The task — Say how many lines below have "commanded" in them, giving the number alone.
________________________________________
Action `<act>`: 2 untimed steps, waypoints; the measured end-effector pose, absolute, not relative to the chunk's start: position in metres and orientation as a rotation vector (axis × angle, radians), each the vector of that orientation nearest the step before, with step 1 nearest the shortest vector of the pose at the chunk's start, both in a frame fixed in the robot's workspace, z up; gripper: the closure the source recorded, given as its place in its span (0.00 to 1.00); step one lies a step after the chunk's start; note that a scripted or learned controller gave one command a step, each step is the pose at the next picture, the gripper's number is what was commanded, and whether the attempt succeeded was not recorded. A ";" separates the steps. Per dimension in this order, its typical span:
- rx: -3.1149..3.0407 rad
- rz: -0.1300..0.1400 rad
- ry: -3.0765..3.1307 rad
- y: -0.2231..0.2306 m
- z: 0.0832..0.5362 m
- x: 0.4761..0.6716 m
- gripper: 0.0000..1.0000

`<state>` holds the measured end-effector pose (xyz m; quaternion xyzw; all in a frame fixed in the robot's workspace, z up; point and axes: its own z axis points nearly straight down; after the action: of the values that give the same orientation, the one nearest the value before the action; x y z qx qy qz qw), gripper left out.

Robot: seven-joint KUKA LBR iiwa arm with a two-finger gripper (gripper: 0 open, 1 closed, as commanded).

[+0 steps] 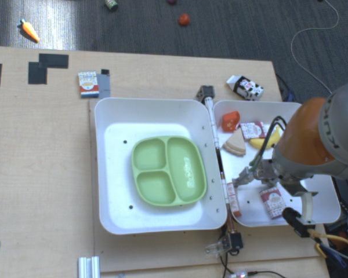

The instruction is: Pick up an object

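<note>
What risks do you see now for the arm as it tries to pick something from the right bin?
1. The claw sits low by the bin's left wall, so it may bump the wall instead of reaching an object.
2. The red piece, sandwich wedge and yellow piece lie crowded together; a grasp may push neighbours away.
3. The flat packet may be hard to grip.

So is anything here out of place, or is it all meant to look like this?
A few things lie outside the bins. A small black-and-white toy and a little box sit on the bench, and an orange carrot toy, a red ball and two more small pieces are scattered on the dark floor behind it.
</note>
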<state>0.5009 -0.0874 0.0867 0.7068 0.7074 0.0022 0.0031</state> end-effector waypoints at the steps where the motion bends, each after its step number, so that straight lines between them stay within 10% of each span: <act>1: 2.210 0.014 2.217 -0.087 0.098 0.503 1.00; 2: 2.210 0.014 2.218 -0.087 0.098 0.503 0.00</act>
<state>0.5032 -0.0867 0.0979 0.7059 0.7083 0.0044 0.0054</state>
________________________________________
Worked solution — 2